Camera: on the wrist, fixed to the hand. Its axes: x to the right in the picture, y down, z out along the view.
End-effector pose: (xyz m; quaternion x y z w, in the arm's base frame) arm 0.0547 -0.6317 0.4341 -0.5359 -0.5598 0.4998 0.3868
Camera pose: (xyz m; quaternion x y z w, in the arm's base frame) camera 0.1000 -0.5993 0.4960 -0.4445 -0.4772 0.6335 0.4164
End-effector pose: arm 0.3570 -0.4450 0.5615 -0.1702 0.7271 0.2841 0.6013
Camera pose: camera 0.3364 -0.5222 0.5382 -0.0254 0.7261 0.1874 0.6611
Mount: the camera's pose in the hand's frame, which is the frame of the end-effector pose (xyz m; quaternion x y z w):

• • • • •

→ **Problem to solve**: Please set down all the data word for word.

→ **Result of the task**:
Camera: on the wrist, fixed to the hand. Its axes: x to the right in the picture, y down, z out along the view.
End-effector pose: (xyz m; quaternion x y z w, in the arm's base frame) arm 0.0547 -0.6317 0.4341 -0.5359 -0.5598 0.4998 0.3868
Camera pose: (xyz m; quaternion x y z w, in the arm's base frame) camera 0.1000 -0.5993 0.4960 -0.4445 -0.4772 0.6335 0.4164
End-effector pose: arm 0.3570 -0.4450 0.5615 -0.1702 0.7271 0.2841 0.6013
Camera pose: camera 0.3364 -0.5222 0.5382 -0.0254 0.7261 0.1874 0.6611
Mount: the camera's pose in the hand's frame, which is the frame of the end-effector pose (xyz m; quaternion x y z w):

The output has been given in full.